Despite the weakness that totals $15.50/mt over two sessions, the November contract is up $7/mt after four days of trade, poised for its first higher close on the weekly chart in three weeks. This comes at a time when the old-crop July canola contract is currently $8.40/mt lower this week, new-crop soybean oil is showing a modest gain over four sessions and both new-crop soybeans and soymeal are showing very modest losses.
Since mid-March, the November contract has traded over a $64.40/mt range, with today's move resulting in a move back below the midpoint of this range, or the 50% retracement of the move from the March low to April high of $706.60/mt.

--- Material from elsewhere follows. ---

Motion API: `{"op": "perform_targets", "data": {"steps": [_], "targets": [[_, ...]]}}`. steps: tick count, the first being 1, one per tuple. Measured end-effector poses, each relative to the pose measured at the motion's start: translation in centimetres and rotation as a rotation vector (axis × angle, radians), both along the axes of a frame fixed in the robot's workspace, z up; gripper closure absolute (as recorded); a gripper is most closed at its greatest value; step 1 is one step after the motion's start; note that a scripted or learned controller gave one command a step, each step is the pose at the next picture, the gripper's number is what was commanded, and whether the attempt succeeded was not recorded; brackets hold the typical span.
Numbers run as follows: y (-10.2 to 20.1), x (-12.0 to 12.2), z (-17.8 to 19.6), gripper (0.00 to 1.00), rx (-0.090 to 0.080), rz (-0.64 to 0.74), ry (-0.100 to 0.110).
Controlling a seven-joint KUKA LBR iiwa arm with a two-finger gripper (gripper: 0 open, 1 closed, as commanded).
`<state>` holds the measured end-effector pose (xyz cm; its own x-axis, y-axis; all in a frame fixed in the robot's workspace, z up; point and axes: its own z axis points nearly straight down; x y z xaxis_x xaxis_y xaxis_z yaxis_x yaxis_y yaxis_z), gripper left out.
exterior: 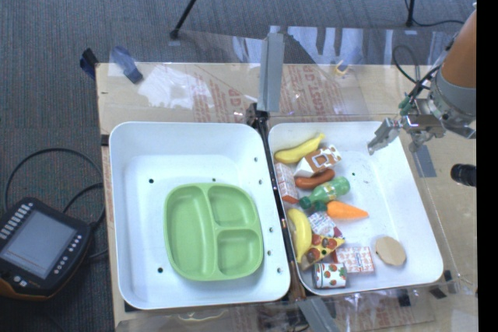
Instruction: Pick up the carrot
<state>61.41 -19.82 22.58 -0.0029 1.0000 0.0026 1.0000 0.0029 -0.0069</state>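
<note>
My two-finger gripper (398,130) hangs with its fingers spread apart and nothing between them, above the back edge of the shallow white right-hand bin (412,198). The small orange plastic carrot (347,211) lies below and left of it, well apart, just beside a green bottle (325,193).

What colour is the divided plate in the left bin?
Light green, plain with no pattern: the divided plate shows clearly in the camera view, lying in the left bin.
</note>
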Motion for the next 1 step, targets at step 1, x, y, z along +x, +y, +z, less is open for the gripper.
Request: {"op": "perform_targets", "data": {"steps": [1], "targets": [[3.00,-5.17,-10.56,0.00,0.001,0.121,0.000]]}}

At the same time, trade bounced from a low of $700.30/mt this session, settling close to the 61.8% retracement of the move from the March low to April high which is calculated at $701/mt. A continued breach of this support could lead to a slide to the April low of $688.60/mt.
While the stochastic momentum indicators (first study) on the daily chart are seen gradually rolling over, the weekly chart shows these indicators in oversold territory, which will act to slow noncommercial selling.
The lower study shows the Nov23/Jan24 contract spread narrowing slightly to minus $4.90/mt this session. This is close to the weakest spread seen in nearly months while showing signs of stabilizing after weakening over the past four sessions.
Uncertainty remains ahead of Statistics Canada's April 26 release of planting intentions, which could prove supportive over the upcoming days.